PROBLEM TO SOLVE:
From the first line to the last, restate the data exactly, leaving out the images.
————————
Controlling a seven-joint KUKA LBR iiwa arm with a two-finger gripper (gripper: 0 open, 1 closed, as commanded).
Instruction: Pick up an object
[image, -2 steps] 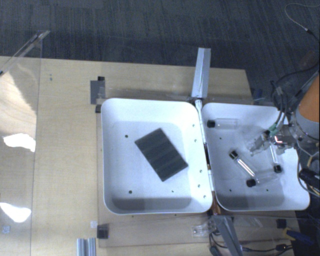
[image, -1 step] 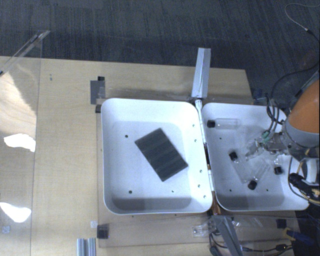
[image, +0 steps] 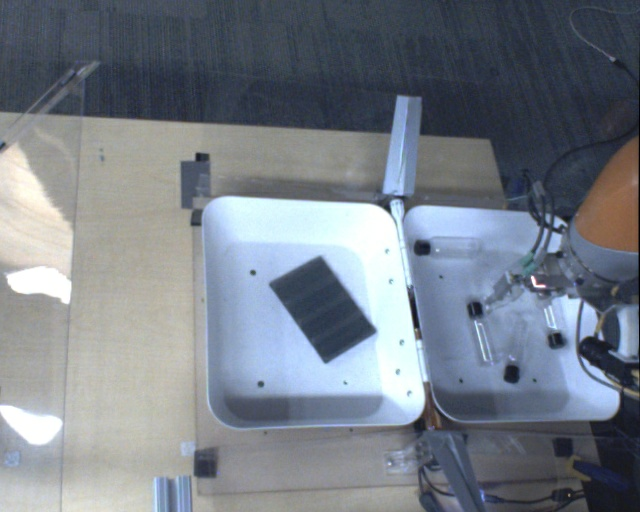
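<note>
Here the pincer (image: 520, 283) hangs over the right bin (image: 600, 405), at 9 o'clock from the arm's orange band (image: 610, 205); its grip state cannot be told. Clear vials (image: 481, 335) lie beneath.
</note>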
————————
EXERCISE RESPONSE:
Controlling a seven-joint KUKA LBR iiwa arm with a two-finger gripper (gripper: 0 open, 1 closed, as commanded).
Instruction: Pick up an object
[image, -2 steps] 
[image, -1 step] 
[image, +0 steps] 
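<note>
Here the pincer (image: 520, 283) hangs over the right bin (image: 600, 405), at 9 o'clock from the arm's orange band (image: 610, 205); its grip state cannot be told. Clear vials (image: 481, 335) lie beneath.
</note>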

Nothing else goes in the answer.